### What to do:
From the entries below, count every line that contains the word "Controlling". Please give the number and nothing else.

### Records for processing:

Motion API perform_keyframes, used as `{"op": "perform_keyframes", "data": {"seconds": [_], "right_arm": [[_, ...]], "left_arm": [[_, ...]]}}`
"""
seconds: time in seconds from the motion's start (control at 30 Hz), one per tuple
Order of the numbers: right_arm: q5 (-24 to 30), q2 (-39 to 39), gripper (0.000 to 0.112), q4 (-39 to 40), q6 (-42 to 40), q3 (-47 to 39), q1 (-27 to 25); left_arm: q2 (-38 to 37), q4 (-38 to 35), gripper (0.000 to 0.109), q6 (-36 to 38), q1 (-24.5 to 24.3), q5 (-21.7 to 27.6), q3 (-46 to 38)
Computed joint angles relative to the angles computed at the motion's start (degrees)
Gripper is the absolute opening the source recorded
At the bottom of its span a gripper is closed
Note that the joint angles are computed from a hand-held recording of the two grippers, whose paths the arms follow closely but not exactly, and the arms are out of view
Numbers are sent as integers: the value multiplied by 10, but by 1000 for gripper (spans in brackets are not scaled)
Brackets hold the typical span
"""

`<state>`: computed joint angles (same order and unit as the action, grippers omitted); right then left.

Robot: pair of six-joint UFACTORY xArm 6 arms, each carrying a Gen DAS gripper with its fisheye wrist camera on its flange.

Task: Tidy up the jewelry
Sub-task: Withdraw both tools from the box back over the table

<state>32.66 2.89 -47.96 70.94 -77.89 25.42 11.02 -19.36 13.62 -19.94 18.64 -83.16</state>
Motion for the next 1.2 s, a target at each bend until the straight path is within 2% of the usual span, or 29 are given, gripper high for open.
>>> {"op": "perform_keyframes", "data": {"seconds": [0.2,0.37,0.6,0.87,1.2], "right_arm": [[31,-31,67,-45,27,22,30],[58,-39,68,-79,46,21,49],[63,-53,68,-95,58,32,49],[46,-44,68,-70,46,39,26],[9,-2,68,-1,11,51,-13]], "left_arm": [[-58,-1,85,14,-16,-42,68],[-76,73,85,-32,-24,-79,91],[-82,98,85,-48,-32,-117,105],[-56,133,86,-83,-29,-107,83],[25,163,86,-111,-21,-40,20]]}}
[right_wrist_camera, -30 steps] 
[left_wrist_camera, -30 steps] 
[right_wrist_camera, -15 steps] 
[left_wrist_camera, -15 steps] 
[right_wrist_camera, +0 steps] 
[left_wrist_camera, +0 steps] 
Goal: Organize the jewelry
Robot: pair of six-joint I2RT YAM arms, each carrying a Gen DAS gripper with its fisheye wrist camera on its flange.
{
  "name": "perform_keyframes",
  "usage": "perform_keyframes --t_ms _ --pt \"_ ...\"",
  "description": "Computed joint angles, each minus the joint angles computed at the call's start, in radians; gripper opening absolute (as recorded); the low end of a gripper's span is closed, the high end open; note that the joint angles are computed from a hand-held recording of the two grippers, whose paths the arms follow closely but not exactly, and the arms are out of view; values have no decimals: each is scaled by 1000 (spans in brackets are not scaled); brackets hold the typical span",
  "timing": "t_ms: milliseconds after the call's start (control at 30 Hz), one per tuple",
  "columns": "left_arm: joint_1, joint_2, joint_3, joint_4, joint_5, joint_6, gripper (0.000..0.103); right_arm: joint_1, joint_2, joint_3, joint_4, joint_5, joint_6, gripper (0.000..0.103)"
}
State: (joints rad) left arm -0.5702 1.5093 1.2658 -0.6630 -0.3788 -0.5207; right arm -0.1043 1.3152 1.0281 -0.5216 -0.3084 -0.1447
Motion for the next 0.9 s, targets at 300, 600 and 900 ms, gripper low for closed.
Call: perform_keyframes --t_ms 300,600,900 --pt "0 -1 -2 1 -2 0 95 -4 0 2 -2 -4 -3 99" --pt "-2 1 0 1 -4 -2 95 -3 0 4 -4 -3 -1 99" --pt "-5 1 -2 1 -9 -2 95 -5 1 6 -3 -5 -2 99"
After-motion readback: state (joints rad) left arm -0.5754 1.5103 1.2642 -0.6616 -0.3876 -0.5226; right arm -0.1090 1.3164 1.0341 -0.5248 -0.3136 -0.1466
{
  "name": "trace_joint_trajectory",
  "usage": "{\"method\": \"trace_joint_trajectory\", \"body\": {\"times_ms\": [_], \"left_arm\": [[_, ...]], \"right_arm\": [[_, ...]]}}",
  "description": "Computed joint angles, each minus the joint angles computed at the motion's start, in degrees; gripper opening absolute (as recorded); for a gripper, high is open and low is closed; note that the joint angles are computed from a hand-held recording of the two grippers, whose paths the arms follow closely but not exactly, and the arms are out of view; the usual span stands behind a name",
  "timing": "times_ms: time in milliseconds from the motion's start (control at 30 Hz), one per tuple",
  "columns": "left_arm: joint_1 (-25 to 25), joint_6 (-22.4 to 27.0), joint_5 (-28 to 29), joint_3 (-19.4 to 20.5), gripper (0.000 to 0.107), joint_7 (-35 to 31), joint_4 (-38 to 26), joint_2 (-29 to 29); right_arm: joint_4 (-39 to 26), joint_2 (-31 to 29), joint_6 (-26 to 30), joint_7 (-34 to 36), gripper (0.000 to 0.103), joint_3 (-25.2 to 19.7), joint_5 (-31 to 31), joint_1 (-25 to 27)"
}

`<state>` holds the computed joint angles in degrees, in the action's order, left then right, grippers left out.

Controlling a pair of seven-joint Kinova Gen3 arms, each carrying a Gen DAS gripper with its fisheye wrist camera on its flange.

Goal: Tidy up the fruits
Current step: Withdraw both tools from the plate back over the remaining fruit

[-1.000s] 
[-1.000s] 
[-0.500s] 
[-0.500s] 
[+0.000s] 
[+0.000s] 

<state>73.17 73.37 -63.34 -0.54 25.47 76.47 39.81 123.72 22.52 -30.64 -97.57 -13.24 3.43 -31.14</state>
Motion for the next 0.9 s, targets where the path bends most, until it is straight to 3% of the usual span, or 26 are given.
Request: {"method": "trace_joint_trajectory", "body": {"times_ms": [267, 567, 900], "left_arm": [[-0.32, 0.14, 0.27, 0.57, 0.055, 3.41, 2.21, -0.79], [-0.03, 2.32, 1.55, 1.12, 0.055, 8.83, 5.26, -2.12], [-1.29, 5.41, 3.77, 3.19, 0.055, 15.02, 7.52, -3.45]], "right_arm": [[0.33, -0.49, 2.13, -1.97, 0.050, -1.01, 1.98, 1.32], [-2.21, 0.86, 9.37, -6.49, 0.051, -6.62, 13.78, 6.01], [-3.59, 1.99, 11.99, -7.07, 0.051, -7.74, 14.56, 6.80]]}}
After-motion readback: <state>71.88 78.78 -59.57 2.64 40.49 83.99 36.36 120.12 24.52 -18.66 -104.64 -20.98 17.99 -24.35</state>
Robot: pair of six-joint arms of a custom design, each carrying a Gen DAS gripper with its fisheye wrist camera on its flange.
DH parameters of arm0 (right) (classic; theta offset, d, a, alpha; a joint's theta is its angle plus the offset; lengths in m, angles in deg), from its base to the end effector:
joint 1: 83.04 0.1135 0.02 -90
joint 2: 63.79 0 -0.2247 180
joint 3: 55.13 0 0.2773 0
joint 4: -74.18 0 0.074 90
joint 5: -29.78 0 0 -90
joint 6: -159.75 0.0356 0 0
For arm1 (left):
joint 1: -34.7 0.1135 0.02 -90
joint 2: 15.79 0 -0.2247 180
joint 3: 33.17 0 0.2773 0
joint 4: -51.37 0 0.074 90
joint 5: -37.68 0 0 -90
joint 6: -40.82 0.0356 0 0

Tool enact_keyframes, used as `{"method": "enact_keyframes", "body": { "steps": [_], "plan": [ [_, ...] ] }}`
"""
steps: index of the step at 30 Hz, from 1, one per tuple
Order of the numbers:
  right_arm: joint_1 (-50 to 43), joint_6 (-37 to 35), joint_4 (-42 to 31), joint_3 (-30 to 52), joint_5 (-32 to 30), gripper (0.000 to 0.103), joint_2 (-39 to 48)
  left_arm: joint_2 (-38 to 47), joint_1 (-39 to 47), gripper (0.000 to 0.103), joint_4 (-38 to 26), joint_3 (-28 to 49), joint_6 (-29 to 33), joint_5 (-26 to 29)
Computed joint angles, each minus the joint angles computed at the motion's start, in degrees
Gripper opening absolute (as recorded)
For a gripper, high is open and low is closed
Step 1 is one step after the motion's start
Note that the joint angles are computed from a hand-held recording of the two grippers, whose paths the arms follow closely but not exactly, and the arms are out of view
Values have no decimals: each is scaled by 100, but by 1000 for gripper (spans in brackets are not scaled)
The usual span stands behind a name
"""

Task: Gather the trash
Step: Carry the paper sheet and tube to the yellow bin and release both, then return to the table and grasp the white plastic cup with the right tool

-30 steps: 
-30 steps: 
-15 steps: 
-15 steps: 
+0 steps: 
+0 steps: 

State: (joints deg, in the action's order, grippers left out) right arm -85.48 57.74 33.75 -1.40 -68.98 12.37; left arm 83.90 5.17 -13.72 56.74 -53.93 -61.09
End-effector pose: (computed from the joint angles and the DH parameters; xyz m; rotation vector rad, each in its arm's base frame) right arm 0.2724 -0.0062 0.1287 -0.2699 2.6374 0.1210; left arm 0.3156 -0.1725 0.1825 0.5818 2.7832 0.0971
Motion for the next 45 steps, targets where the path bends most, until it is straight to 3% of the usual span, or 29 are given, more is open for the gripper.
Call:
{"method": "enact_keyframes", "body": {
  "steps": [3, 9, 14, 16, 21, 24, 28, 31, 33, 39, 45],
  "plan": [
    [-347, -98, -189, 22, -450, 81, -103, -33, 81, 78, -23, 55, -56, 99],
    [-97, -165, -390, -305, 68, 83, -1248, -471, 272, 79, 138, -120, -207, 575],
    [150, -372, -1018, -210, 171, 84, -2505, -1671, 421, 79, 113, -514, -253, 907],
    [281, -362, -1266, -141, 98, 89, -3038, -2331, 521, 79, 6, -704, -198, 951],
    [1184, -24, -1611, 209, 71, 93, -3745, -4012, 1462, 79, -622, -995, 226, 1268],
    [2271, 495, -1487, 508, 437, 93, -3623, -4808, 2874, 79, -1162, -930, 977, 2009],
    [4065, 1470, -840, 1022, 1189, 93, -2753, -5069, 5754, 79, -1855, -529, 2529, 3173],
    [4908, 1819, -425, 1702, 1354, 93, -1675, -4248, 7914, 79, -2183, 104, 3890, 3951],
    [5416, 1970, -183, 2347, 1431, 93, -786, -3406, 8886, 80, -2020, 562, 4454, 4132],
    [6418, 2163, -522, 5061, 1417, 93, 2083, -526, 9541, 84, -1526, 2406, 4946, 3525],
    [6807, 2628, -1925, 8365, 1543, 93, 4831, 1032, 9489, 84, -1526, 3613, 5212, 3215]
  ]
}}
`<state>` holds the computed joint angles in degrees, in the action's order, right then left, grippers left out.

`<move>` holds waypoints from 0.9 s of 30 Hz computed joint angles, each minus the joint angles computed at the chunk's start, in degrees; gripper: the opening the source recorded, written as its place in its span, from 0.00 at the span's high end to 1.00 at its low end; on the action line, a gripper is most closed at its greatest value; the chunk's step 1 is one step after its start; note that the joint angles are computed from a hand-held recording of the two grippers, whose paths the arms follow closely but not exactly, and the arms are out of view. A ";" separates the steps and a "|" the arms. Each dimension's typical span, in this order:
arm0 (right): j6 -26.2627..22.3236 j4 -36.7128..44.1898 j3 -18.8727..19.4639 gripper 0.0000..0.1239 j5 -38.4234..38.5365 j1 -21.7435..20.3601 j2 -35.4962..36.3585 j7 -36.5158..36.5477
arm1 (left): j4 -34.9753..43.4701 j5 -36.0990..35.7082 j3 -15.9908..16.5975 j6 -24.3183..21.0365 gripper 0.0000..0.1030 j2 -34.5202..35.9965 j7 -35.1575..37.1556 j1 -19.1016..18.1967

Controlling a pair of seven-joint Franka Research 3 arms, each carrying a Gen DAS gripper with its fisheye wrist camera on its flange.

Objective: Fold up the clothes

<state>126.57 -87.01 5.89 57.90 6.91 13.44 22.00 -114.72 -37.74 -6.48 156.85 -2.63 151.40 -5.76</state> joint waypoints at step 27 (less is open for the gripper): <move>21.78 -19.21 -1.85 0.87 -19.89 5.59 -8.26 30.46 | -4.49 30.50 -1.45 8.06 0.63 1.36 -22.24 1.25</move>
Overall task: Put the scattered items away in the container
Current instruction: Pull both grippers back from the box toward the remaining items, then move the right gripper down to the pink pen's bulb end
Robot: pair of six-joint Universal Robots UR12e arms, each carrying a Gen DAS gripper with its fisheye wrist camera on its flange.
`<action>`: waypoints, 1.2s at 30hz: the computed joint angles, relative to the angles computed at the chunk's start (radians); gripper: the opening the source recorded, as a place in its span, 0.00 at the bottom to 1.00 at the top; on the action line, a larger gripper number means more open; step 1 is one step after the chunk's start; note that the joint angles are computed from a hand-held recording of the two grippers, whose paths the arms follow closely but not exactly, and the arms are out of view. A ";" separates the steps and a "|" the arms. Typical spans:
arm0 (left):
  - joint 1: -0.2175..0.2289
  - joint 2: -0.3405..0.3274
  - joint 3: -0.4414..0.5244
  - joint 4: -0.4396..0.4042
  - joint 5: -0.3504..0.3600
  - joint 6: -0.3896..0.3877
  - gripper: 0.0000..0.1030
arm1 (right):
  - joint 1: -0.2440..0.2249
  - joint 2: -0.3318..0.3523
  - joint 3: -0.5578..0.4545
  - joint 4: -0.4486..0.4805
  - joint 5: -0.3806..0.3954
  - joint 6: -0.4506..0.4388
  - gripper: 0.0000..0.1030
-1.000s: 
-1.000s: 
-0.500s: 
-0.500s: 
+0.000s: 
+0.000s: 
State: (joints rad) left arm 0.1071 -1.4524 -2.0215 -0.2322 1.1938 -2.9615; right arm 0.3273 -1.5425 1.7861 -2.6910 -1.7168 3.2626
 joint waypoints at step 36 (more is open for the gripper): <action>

### Worked solution:
2